■ **EXERCISE AIM**
Print the entries exactly as they appear, and omit any images.

■ **PROVIDED INFORMATION**
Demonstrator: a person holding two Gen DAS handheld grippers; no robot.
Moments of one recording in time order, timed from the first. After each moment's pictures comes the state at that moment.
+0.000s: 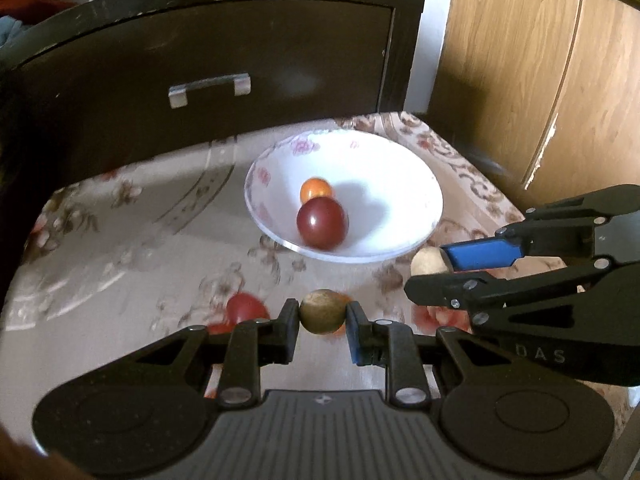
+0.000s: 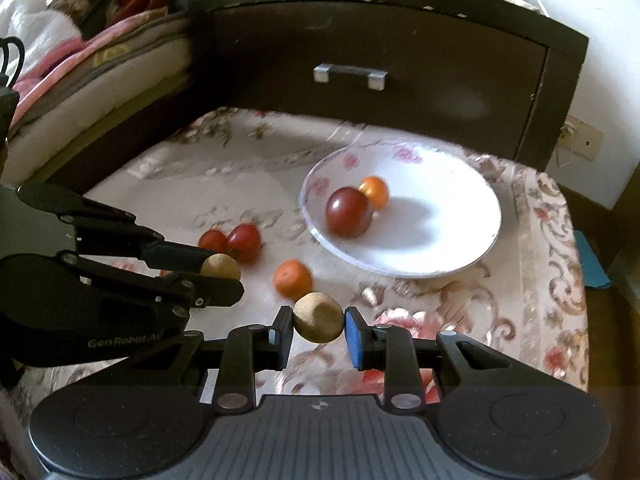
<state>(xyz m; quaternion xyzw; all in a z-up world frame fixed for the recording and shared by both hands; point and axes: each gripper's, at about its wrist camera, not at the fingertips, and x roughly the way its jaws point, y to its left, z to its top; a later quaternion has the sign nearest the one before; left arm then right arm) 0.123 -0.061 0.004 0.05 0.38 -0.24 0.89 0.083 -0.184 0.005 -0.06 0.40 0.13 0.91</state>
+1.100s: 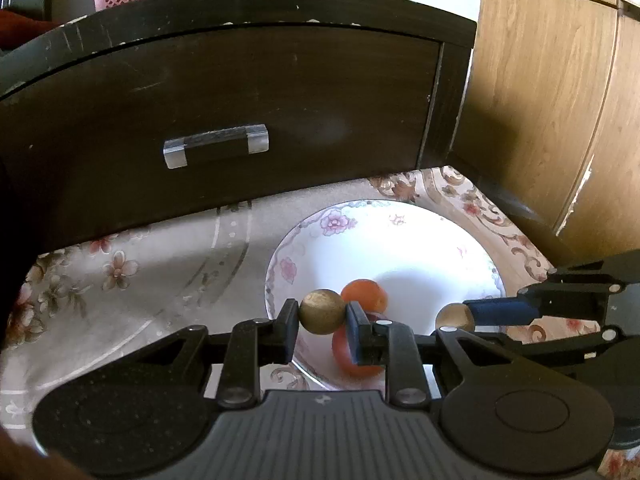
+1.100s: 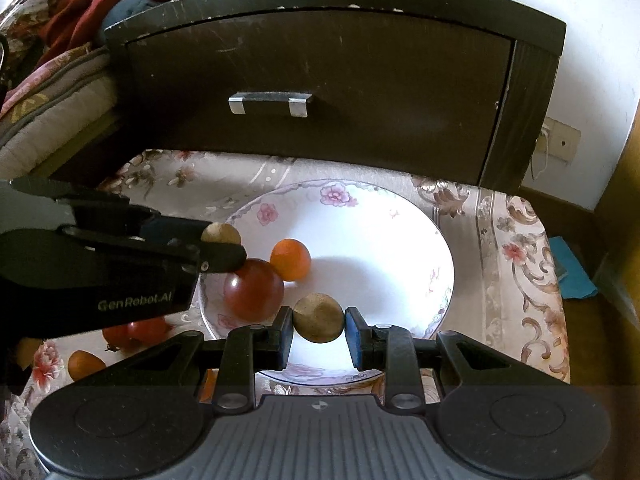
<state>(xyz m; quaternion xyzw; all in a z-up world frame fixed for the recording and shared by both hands) 0.207 -0.079 0.008 0.04 0.35 -0.22 0.91 0.155 -0.216 -0.006 -0.04 0.39 0.09 0.92</state>
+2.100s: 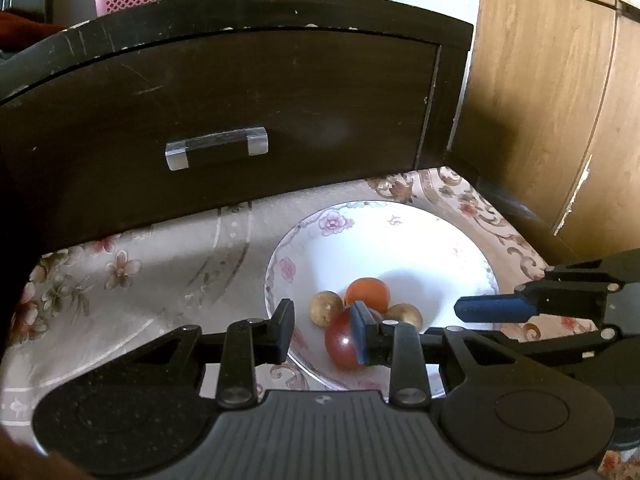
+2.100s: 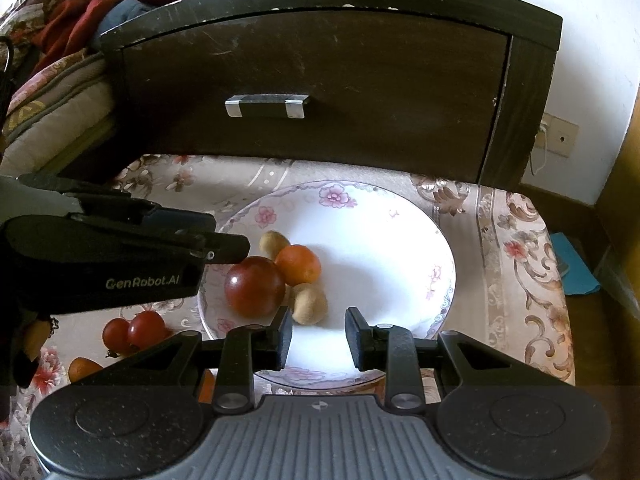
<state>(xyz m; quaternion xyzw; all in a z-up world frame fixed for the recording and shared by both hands) 0.198 -0.081 0.014 0.05 0.35 -0.22 0.91 0.153 -0.214 -0.005 -0.03 0.38 0.09 0.92</state>
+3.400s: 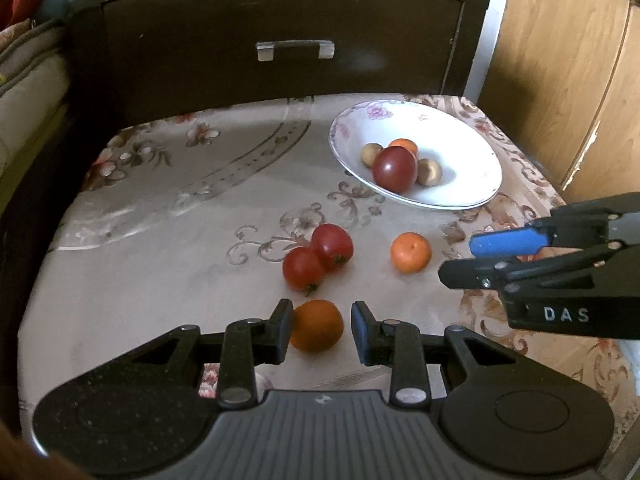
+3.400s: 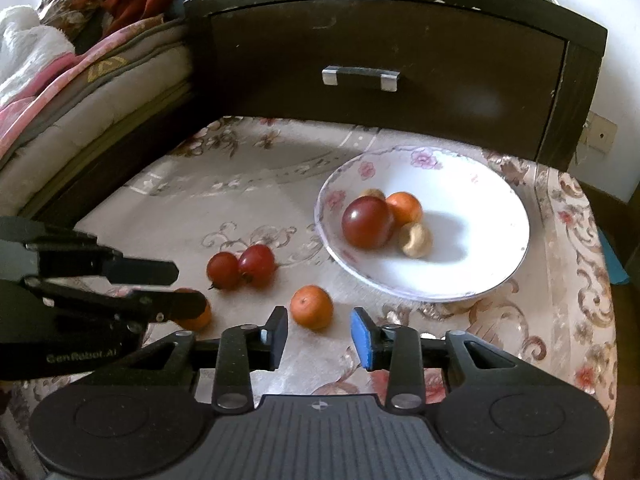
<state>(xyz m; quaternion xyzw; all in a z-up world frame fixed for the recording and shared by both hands) 0.100 -0.010 -0.010 0.03 0.42 -0.17 0.89 0.095 -0.165 -0.003 -0.04 0.41 0.15 0.90</state>
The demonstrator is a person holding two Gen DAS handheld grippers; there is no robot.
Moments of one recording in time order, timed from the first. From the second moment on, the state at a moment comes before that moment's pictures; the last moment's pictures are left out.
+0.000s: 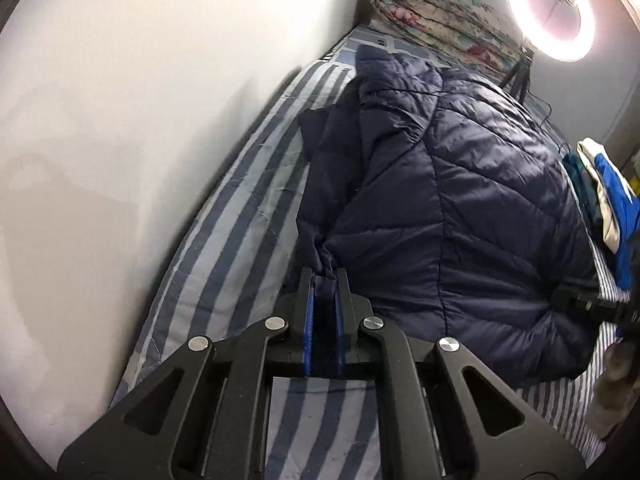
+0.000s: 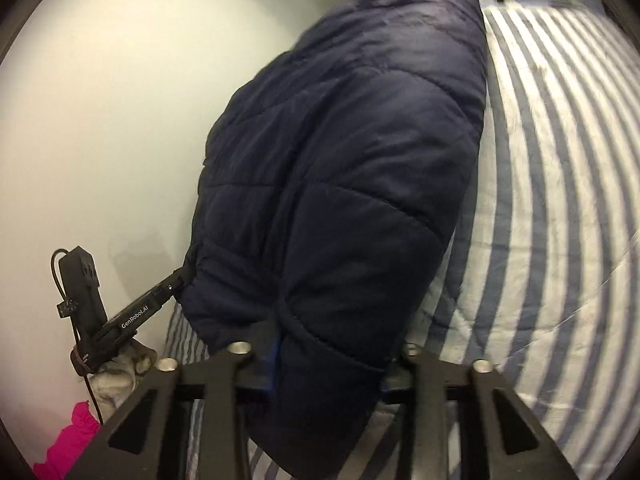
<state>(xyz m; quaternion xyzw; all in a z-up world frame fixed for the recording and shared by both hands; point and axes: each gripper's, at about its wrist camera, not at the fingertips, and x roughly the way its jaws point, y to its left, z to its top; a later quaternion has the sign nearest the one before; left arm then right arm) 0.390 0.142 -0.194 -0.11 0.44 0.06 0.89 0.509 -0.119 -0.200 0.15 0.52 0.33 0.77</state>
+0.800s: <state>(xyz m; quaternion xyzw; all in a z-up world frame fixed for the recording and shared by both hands) 0.297 0.022 -0.152 -0.01 0.47 -0.06 0.88 0.440 -0.289 -0.131 0.00 0.50 0.29 0.82</state>
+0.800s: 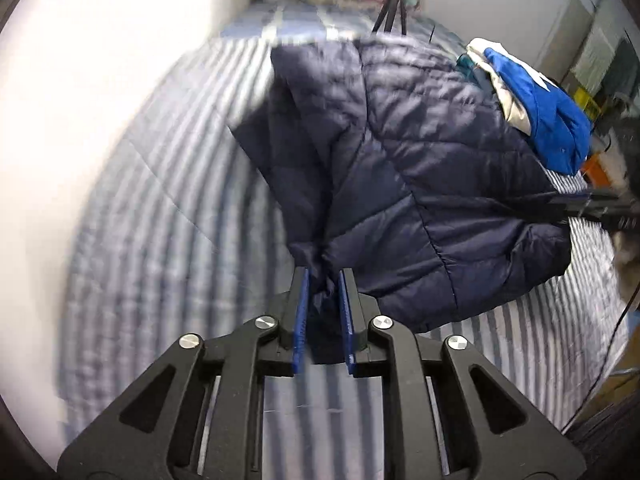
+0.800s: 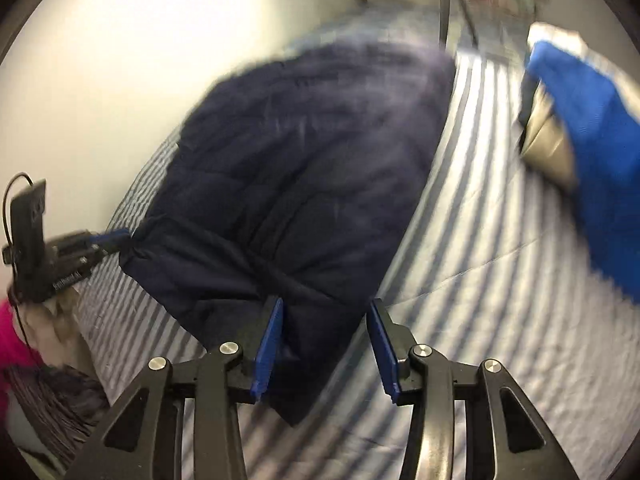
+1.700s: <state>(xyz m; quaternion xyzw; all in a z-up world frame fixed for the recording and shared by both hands) 0.499 0.026 -0.205 -0.04 0.45 -0.03 0.89 0.641 -0.203 -0.187 -0.03 0.43 0.19 0.88</state>
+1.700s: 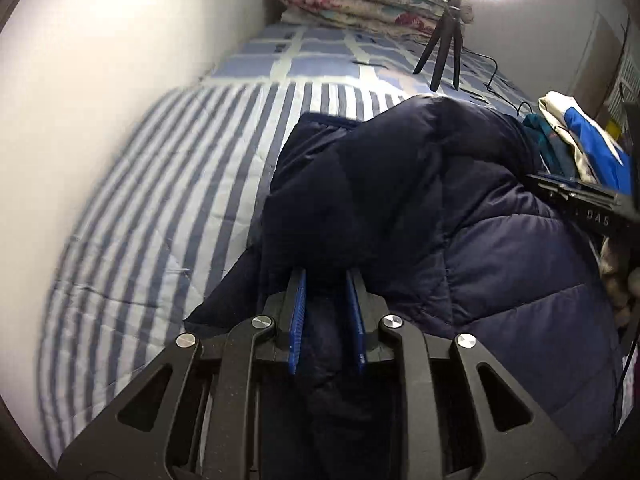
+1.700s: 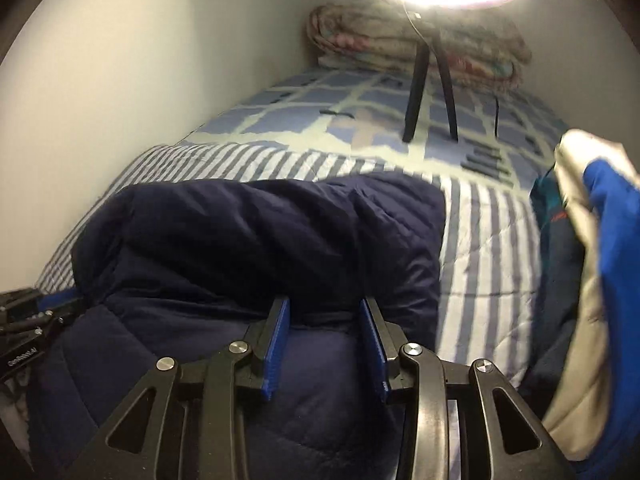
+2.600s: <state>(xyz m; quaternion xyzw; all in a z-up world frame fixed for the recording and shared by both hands) 0.450 0.158 -0.229 -0.42 0.46 -0.14 0.77 0.531 -0.334 -0.228 0.23 0.49 0.30 0.79</state>
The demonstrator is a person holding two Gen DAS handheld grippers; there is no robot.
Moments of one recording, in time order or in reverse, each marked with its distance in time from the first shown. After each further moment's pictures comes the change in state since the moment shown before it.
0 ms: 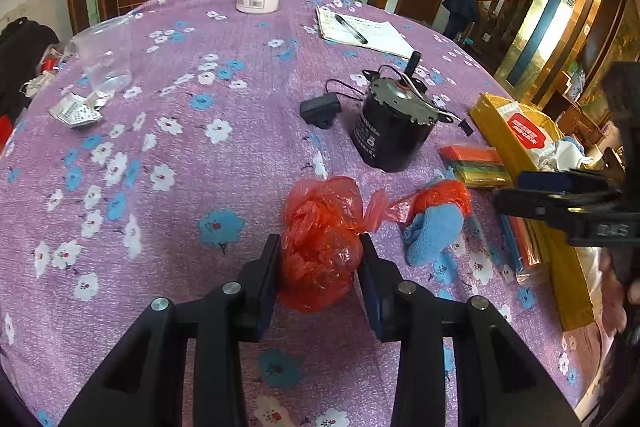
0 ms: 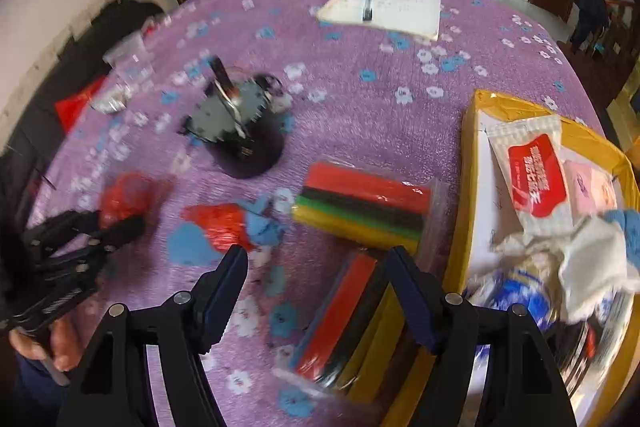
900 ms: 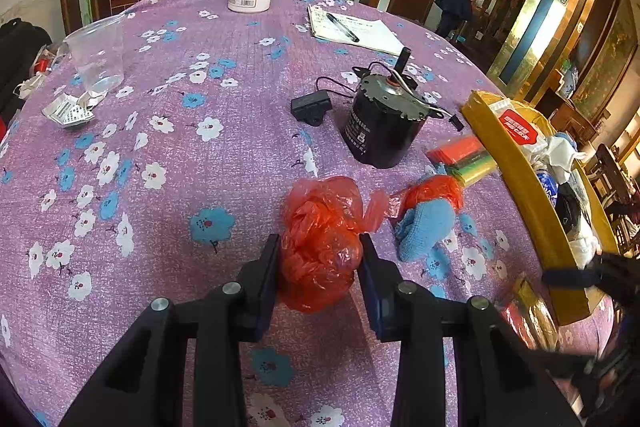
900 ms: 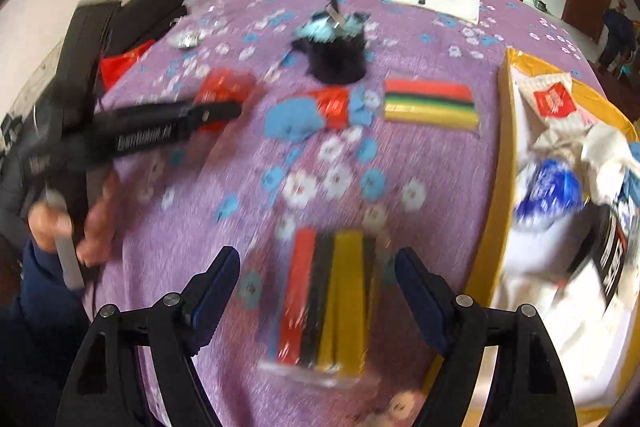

■ **ANSWER TO THIS EXERCISE**
Demonstrator: a person holding two Gen DAS handheld grippers; no robot.
Moments of one recording in time order, timed from the first. After each moment's pictures comes the state at that moment.
+0.000s: 
+0.000s: 
<state>(xyz m; quaternion xyzw; all in a z-up world frame fixed for the recording and shared by both hands; point and axes: each gripper's, at about its wrist camera, not at the fingertips, and x roughly the way its jaws point, y to its left, z to its top; a later quaternion has the sign nearest the one before; left arm then right arm) 0.123 -0.061 0.004 0.05 0.38 -0.24 0.89 0.083 -0.184 0.005 -0.06 0.40 0.13 0.91</state>
+1.100s: 
+1.100s: 
<state>(xyz m; quaternion xyzw; all in a z-up world frame fixed for the recording and shared by both hands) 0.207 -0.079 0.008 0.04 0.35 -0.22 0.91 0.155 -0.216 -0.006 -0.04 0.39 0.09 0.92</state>
+2.100s: 
+2.100s: 
<state>(xyz m; quaternion xyzw; all in a z-up world frame fixed for the recording and shared by both hands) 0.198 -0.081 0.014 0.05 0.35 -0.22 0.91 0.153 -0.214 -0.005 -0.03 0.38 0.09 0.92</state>
+3.400s: 
+3.400s: 
<state>(xyz m; quaternion xyzw; all in a z-up world frame fixed for the recording and shared by both hands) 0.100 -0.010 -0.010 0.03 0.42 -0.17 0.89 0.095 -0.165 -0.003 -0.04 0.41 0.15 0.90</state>
The demonstrator is a person holding two Gen DAS handheld grippers; there is no robot.
Moments of one recording in time order, timed from the first. From the second moment on, the state at a moment comes before that moment's pictures; the last moment's pictures are left out.
+0.000s: 
+0.000s: 
<state>(xyz m; quaternion xyzw; all in a z-up world frame fixed for the recording and shared by both hands; point and axes: each gripper's, at about its wrist camera, not at the fingertips, and x roughly the way its jaws point, y to its left, z to its top; a later quaternion has the sign nearest the one before; left arm then right arm) 0.390 0.142 -0.194 -0.11 0.44 0.06 0.89 0.509 -0.119 -0.200 0.15 0.52 0.33 0.77</state>
+0.800s: <state>(xyz m; quaternion xyzw; all in a z-up world frame fixed for the recording and shared by both hands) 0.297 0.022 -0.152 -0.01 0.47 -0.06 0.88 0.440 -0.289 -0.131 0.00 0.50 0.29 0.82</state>
+0.800s: 
+0.800s: 
+1.700s: <state>(xyz m; quaternion xyzw; all in a z-up world frame fixed for the recording and shared by both hands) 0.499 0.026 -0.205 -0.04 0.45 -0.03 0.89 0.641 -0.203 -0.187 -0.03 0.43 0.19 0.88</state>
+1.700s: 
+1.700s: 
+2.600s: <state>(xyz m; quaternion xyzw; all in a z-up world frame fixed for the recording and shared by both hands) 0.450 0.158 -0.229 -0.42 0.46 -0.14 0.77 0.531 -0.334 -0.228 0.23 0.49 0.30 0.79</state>
The demonstrator is a person holding two Gen DAS handheld grippers; there is no robot.
Moments of one recording, in time order or in reverse, each marked with its distance in time from the first shown. After each further moment's pictures comes the change in state since the moment shown before it.
0 ms: 
0 ms: 
900 ms: 
900 ms: 

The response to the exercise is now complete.